Friday, May 09, 2008

Two Cups of Tea

I sometimes find myself going calmly along a path of apparent insanity, as if it is the most conventional, well-ordered and sensible route to fine achievement that I could possibly have chosen. This morning, I awoke in a good mood, still rested from my lengthy April break, engendered by several warm days of London summer sun, buoyed up with the unassailable feeling that everything is going extremely well.

I slept deeply after being beautifully pampered as a result of going early to bed, having avoided evening television, which these days I find disturbing. My simple rule of thumb: any programme with either politicians or Bruce Willis, switch off. I do not want lies, explosions or Hollywood blood clogging my mental arteries.

I'm feeling quite fit and well, despite occasional bouts of sneezing brought on by early season hay fever (why is this not called "pollen fever"? - I see no fields of hay in inner London...) I have some sorting out to do with various business affairs, and I have some inroads to make, all of which are fairly unproblematic and of course now I am thankful for the great efforts I have made previously, since getting up frightfully early, travelling the world, explaining my particular creative take on internet media, and giving people good advice on podcasting seems to be paying off. I am enjoying my interactions with my friends and colleagues, who all seem to be talented, friendly and capable.

My underlying concerns are not too disturbing either, self-appointed tasks consisting of communicating the inner changes that I experienced in the mountains to the people in this and other cities who actually need to know. It's the age-old clash between urban and rural, as expressed via a boy from Croydon. And all this as a preamble to explain, no, to demonstrate my apparent sanity and level-headedness and to go some way towards proving to you, dear reader, that I don't generally do apparently insane things, like make two cups of tea at once, even though there is only me here.

Now it's totally clear to me how this came about. First, the initial cup of tea, made by GGF in a morning rush, was lukewarm and rather weak - unsatisfactory. Please note: this situation is often reversed, and we wait upon one other in a fair and balanced way, frequently attaining high standards both culinary and domestic. Since I love her, and she loves me, thus I have great compassion - particularly today, as she is I know still dazed from the excellent play we enjoyed before crashing out, stunned and exhausted by the sublime physical expression of the love we share. So, a model of tact, I said nothing, and merely waited until she was well into the clothes-donning part of her leaving sequence.

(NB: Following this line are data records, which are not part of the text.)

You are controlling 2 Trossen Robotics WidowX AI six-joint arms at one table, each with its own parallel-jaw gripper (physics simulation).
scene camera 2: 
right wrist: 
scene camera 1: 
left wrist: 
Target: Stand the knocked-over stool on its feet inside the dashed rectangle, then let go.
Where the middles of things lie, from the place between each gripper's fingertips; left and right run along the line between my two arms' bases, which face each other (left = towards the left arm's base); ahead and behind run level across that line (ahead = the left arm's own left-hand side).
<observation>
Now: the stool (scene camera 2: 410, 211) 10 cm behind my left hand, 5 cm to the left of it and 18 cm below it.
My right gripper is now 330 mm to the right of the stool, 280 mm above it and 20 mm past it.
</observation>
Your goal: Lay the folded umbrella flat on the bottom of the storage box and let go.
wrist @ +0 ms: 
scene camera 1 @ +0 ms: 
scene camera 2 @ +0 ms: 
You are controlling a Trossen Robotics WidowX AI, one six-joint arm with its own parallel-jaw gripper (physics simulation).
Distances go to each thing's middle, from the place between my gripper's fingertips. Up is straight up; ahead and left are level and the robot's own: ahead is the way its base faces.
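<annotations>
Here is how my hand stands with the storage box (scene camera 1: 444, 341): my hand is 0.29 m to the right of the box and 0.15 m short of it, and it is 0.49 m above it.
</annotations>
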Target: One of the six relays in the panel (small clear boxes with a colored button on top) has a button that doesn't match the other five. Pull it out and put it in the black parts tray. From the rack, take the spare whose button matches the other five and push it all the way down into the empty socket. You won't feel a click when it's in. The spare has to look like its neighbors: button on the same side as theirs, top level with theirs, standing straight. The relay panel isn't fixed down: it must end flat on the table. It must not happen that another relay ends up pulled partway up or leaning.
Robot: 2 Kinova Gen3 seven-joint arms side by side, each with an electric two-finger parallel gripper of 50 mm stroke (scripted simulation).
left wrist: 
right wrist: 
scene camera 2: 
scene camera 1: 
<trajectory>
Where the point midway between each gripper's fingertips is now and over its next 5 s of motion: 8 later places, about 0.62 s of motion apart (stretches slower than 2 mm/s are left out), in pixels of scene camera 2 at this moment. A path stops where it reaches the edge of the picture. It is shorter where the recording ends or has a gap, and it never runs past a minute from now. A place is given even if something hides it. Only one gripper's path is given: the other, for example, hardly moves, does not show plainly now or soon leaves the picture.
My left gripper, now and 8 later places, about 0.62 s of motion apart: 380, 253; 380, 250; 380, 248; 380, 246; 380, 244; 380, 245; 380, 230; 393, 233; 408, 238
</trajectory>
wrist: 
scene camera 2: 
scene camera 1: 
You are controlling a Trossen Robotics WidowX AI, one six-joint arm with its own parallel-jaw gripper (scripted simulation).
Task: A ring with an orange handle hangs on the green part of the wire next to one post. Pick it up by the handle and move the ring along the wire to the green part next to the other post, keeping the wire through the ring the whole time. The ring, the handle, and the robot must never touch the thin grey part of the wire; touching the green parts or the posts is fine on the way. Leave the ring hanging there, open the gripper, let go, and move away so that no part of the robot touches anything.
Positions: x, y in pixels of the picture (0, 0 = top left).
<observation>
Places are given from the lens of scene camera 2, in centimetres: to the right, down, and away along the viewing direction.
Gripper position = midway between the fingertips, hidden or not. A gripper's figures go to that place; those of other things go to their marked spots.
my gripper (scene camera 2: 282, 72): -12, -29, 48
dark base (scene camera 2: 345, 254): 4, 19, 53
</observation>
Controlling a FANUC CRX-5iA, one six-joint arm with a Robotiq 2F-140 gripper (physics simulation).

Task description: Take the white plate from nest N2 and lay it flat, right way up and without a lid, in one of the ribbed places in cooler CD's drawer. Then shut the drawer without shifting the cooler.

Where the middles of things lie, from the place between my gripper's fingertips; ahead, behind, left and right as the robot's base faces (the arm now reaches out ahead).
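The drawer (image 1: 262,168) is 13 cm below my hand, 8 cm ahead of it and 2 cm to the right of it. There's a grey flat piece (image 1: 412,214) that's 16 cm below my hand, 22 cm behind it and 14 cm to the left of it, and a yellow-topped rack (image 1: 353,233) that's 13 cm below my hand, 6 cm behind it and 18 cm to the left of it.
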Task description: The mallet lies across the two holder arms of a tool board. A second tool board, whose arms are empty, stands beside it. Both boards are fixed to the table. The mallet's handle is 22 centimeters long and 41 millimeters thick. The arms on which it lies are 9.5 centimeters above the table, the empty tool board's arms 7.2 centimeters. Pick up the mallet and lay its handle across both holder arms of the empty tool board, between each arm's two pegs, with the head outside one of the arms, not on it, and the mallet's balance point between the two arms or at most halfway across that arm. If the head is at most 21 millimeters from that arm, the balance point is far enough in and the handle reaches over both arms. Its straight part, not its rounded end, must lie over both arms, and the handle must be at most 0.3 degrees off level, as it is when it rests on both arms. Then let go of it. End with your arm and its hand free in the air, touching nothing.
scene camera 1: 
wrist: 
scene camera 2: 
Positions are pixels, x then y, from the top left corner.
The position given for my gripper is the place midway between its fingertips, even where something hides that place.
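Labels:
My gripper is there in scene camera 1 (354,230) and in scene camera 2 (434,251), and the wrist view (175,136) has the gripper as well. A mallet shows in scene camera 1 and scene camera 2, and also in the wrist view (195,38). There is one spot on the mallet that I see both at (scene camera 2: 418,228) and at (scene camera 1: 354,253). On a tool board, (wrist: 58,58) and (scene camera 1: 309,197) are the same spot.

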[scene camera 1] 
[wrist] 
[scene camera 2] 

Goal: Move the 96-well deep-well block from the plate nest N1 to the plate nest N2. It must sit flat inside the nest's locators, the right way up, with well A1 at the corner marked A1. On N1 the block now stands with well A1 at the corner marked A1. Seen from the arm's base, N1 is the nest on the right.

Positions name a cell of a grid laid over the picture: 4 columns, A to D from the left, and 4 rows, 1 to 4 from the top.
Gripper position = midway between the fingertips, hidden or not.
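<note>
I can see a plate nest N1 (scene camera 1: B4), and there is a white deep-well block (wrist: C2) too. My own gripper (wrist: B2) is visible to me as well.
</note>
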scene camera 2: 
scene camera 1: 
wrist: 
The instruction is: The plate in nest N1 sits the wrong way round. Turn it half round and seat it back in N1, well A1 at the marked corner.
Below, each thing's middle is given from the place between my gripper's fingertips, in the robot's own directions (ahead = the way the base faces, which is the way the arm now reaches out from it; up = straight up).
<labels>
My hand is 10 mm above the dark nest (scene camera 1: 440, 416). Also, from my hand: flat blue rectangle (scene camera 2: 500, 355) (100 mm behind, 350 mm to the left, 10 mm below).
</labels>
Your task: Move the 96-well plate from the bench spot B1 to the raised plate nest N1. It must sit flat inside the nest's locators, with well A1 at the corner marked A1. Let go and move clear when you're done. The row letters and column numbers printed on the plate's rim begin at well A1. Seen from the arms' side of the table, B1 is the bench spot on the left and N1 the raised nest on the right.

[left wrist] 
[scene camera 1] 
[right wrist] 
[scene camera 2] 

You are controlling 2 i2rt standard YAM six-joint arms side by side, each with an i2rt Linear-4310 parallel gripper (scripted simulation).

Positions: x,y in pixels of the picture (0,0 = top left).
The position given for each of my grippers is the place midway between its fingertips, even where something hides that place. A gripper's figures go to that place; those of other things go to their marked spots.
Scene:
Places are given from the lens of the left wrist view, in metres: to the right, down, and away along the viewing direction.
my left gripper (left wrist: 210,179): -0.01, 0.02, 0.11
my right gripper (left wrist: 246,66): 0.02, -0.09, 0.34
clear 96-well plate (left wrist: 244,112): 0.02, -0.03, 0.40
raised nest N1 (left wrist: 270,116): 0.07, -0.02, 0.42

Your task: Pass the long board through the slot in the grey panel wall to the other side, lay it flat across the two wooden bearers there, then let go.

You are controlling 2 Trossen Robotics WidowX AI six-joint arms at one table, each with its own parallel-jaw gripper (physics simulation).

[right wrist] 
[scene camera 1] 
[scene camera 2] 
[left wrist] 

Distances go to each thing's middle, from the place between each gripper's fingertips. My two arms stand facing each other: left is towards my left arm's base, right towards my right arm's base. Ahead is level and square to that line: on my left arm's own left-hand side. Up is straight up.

Then I went into the kitchen, and prepared my own cup of tea. Except that I calmly made TWO CUPS, as if compensating for the bad first cup. Making one cup immediately after the other, I can understand, but two at once? Then I get a hot cup and a going-on-lukewarm-again second cup. Actually, I rescued this outcome by using one of the ceramic lids which turn our cups and mugs into mini-teapots, and so, I'm drinking it now, and it's not too bad. But why did I make two cups at once? What was I thinking? I just found myself doing it, and went along with it, as if it were the most natural, normal thing in the world! For whom exactly am I making the second cup? Me! Me, and then me. Right. Right.

Now this may not seem all that insane to you, but I am convinced that this is how it begins - small actions, apparently insane, cropping up in the day-to-day melange of decisions and actions and consequences we call life, bizarre, counter-productive, non-sequiturs going unquestioned and unchecked. The brain, the regulating organ which is expected to keep us on track goes into a kind of "what the heck" mode, and the next thing you know, you're driving on the wrong side of the road with an oil-powered high-velocity wall of steel and glass moving towards you at a combined speed of 200 miles per hour, you're stepping off the very high balcony and whistling a jaunty tune as you cash in your kinetic energy and plummet fifteen floors into concrete, you're balancing the mains-powered music machine on the edge of your bubble bath...

Right now, I can live with the second cup of tea, enjoy it, feel good about myself. But what if this happens after some inconsolable badness has happened to me, when I am haggard and sleep-deprived after a mind-numbing credit-crunch of an argument with some deadbeat bigot, after the best bet I ever placed comes stumbling in last on broken legs and is shot dead at the finish, and I'm reeling like a tanked-up homeless piss-smelling drunkard looking for smack to take the edge off the brew? What then?

This is the fabric of the world - we are trapped beneath the warm duvet of stultifying convention and scared to be without it. Like Reggie Perrin, who faked his own death to escape, after ordering ravioli followed by ravioli followed by ravioli until he was sick, what we need is not more of what we like, but the freedom not to care about what we know to be valueless.